◆ PROBLEM: Transcribe each line of the material exactly as it stands.

◆ DATASET ENTRIES:

┄┄┄┄┄┄┄┄┄┄

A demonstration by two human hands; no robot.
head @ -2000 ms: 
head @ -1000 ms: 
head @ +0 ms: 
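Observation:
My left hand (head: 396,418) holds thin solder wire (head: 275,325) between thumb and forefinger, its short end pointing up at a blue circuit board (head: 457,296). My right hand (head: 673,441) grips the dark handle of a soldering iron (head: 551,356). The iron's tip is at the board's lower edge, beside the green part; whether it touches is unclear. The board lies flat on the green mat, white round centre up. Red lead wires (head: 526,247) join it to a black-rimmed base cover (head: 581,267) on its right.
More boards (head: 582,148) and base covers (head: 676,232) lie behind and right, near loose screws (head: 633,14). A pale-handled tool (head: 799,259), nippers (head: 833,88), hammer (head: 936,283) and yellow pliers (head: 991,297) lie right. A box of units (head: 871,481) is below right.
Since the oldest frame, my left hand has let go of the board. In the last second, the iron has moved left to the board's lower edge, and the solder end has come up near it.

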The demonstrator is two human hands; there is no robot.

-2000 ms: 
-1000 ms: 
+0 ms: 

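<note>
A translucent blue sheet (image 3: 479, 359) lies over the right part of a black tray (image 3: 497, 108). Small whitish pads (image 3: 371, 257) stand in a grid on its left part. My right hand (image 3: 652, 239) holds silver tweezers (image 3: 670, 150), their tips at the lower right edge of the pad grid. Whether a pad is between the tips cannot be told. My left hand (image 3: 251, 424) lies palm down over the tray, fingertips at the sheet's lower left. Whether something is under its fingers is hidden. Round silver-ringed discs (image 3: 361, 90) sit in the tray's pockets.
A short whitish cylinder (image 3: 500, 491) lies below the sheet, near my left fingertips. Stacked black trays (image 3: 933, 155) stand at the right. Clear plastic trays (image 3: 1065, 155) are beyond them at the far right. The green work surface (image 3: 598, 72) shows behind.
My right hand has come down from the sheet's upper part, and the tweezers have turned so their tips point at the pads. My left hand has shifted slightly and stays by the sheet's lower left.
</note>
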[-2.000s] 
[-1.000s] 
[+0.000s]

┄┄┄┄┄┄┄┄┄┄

◆ ANSWER TO THE EXERCISE:
A demonstration by two human hands; no robot.
head @ -2000 ms: 
head @ -1000 ms: 
head @ +0 ms: 
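Observation:
My left hand (head: 396,418) holds thin solder wire (head: 275,325) between thumb and forefinger, its short end pointing up at a blue circuit board (head: 457,296). My right hand (head: 673,441) grips the dark handle of a soldering iron (head: 551,356). The iron's tip is at the board's lower edge, beside the green part; whether it touches is unclear. The board lies flat on the green mat, white round centre up. Red lead wires (head: 526,247) join it to a black-rimmed base cover (head: 581,267) on its right.
More boards (head: 582,148) and base covers (head: 676,232) lie behind and right, near loose screws (head: 633,14). A pale-handled tool (head: 799,259), nippers (head: 833,88), hammer (head: 936,283) and yellow pliers (head: 991,297) lie right. A box of units (head: 871,481) is below right.
Since the oldest frame, my left hand has let go of the board. In the last second, the iron has moved left to the board's lower edge, and the solder end has come up near it.
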
The demonstrator is two human hands; there is no robot.

-2000 ms: 
-1000 ms: 
+0 ms: 

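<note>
A translucent blue sheet (image 3: 479, 359) lies over the right part of a black tray (image 3: 497, 108). Small whitish pads (image 3: 371, 257) stand in a grid on its left part. My right hand (image 3: 652, 239) holds silver tweezers (image 3: 670, 150), their tips at the lower right edge of the pad grid. Whether a pad is between the tips cannot be told. My left hand (image 3: 251, 424) lies palm down over the tray, fingertips at the sheet's lower left. Whether something is under its fingers is hidden. Round silver-ringed discs (image 3: 361, 90) sit in the tray's pockets.
A short whitish cylinder (image 3: 500, 491) lies below the sheet, near my left fingertips. Stacked black trays (image 3: 933, 155) stand at the right. Clear plastic trays (image 3: 1065, 155) are beyond them at the far right. The green work surface (image 3: 598, 72) shows behind.
My right hand has come down from the sheet's upper part, and the tweezers have turned so their tips point at the pads. My left hand has shifted slightly and stays by the sheet's lower left.
</note>
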[-2.000s] 
[-1.000s] 
[+0.000s]

No further output is needed for the exercise.